* [Required work]
Lines below that hold the word "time" must be copied in full.

Segment Start: Record excerpts

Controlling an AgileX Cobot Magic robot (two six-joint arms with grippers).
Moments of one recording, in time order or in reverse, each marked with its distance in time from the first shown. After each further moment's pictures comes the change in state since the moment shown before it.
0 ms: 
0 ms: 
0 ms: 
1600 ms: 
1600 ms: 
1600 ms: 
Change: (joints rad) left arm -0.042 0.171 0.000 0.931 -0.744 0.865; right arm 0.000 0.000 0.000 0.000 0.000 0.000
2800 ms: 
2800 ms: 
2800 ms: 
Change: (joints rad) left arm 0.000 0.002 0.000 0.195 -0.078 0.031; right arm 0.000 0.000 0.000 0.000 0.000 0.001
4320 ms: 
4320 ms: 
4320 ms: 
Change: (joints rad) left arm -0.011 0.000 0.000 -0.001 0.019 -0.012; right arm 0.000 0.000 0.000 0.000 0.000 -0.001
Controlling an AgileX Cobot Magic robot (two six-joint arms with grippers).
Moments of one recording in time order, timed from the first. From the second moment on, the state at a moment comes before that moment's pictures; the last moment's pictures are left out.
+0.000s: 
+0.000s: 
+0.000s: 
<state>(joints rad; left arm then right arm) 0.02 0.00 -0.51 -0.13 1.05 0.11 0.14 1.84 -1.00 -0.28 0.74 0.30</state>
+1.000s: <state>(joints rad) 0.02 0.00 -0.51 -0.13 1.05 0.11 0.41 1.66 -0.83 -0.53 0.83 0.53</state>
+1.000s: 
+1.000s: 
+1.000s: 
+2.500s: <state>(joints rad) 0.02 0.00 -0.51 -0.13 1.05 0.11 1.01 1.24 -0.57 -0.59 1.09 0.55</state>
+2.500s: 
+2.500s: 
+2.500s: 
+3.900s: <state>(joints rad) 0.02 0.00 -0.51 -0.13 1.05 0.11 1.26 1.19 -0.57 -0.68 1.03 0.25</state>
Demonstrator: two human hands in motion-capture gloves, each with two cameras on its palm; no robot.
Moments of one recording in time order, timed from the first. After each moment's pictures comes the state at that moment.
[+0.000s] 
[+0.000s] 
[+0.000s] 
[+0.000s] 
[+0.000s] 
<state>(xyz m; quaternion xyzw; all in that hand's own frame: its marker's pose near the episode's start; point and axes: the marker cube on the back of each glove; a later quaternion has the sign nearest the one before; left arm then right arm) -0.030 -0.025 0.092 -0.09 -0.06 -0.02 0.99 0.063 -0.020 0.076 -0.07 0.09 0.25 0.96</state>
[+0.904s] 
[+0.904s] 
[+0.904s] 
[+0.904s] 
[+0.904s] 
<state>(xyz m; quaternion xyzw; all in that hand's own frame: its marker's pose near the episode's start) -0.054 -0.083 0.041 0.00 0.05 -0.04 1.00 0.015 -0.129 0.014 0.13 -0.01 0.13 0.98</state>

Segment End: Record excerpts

* [Response]
Moments of one recording, in time order or in reverse, each marked with its distance in time from the first shown. After each further moment's pictures comes the change in state since the moment shown before it.
Moments of one recording in time order, timed from the first. From the second moment on, the state at a moment comes before that moment's pictures; the last moment's pictures are left out.
Moments of one recording in time order, timed from the first. After each moment's pictures comes the state at that moment.

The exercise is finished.